There are, however, limitations to this study. First, we were not able to collect exhaustive data on clinical outcomes prospectively due to the limited nature of teleradiological investigation, as part of the patient care pathway. Second, in our multicentric study, local prevalence varied between the hospitals across the six French regions. Moreover, emergency physicians may have had different clinical screening practices, leading to heterogeneity among the study cohort. Third, we did not have access to on-site radiologist’s performance of the same departments. But in our teleradiology workflow, most of the time on-site radiologists do not interpret or re-interpret the exams we take care of. Finally, the RT-PCR results were collected retrospectively, leading to the exclusion of several patients and thereby presenting a risk of sampling bias.

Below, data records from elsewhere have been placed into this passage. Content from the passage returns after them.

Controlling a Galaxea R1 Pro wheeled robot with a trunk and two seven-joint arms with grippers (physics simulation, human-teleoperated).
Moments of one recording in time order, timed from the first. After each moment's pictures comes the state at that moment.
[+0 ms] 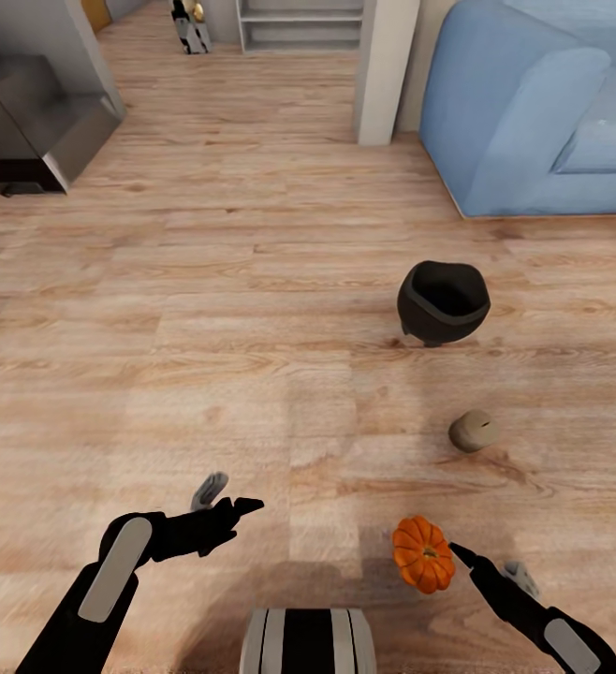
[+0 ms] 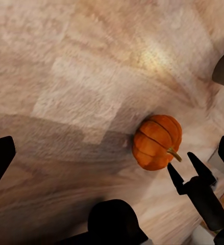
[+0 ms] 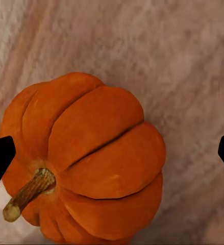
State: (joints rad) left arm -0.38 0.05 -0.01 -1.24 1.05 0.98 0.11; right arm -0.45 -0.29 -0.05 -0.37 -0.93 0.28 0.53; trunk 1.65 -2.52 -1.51
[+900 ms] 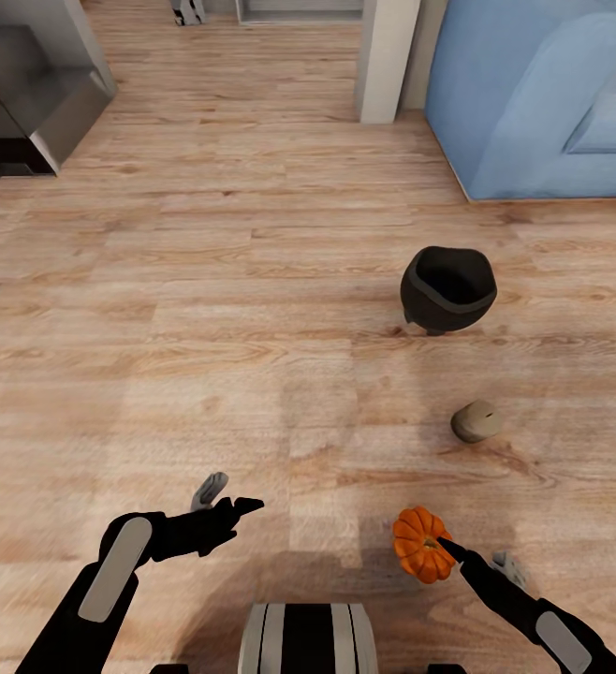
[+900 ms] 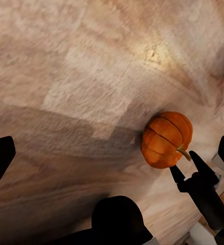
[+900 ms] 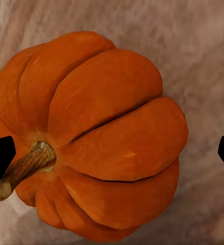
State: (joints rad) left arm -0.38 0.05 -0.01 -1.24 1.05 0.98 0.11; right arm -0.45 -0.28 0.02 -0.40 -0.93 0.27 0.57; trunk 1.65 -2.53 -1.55
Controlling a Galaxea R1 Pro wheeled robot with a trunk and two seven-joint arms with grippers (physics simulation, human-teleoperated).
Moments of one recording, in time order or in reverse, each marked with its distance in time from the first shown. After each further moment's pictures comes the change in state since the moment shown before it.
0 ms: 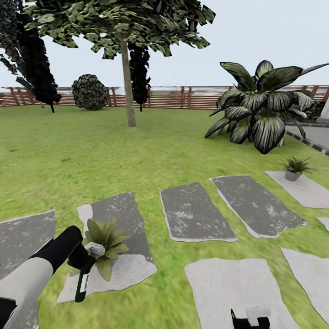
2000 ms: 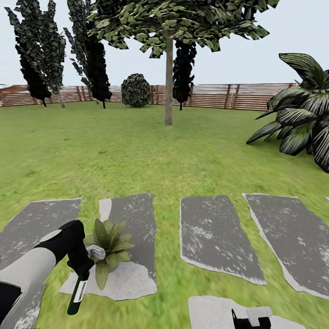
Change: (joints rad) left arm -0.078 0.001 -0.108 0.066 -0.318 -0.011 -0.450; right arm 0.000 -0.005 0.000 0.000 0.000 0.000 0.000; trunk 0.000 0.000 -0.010
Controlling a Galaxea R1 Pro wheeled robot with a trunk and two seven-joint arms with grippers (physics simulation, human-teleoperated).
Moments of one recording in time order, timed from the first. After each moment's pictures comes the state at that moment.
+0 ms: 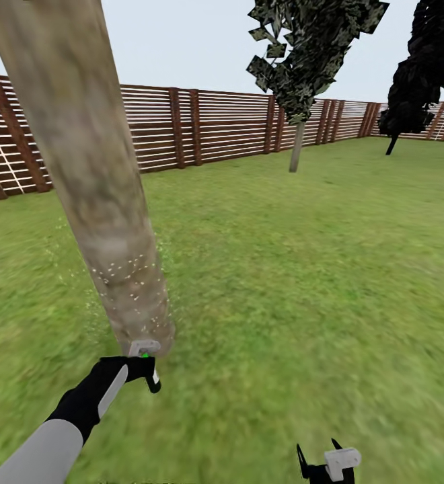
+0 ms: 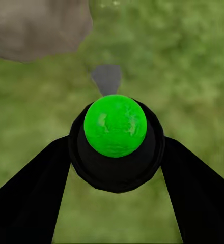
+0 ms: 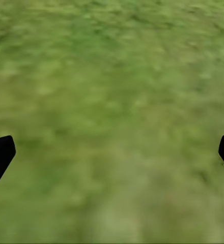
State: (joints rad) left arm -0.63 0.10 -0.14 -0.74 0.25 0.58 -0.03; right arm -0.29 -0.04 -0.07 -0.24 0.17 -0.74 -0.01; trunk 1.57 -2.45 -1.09
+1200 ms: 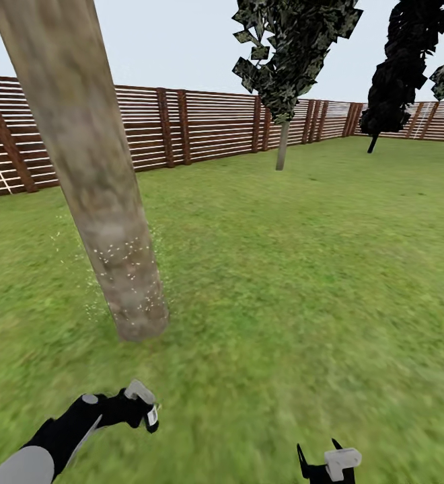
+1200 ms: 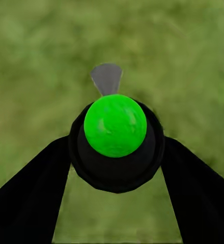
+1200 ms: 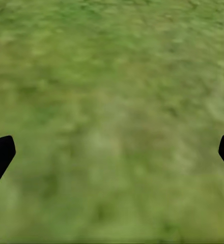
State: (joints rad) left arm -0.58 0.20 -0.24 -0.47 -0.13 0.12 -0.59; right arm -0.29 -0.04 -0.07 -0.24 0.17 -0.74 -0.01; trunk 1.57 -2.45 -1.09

To conclude, we present data from our French multicentric emergency cohort based on prospective radiological reports and secondary expertise. Our results illustrate the high diagnostic accuracy in diagnosing COVID-19 of TRs with various degrees of experience, in settings with different levels of prevalence, as well as excellent inter-observer agreement for chest CT. Thus, this kind of structured outsourced teleradiology model could bring high-quality structured and standardised reports with report turn-around time meeting the requirements of emergency medicine during the pandemic.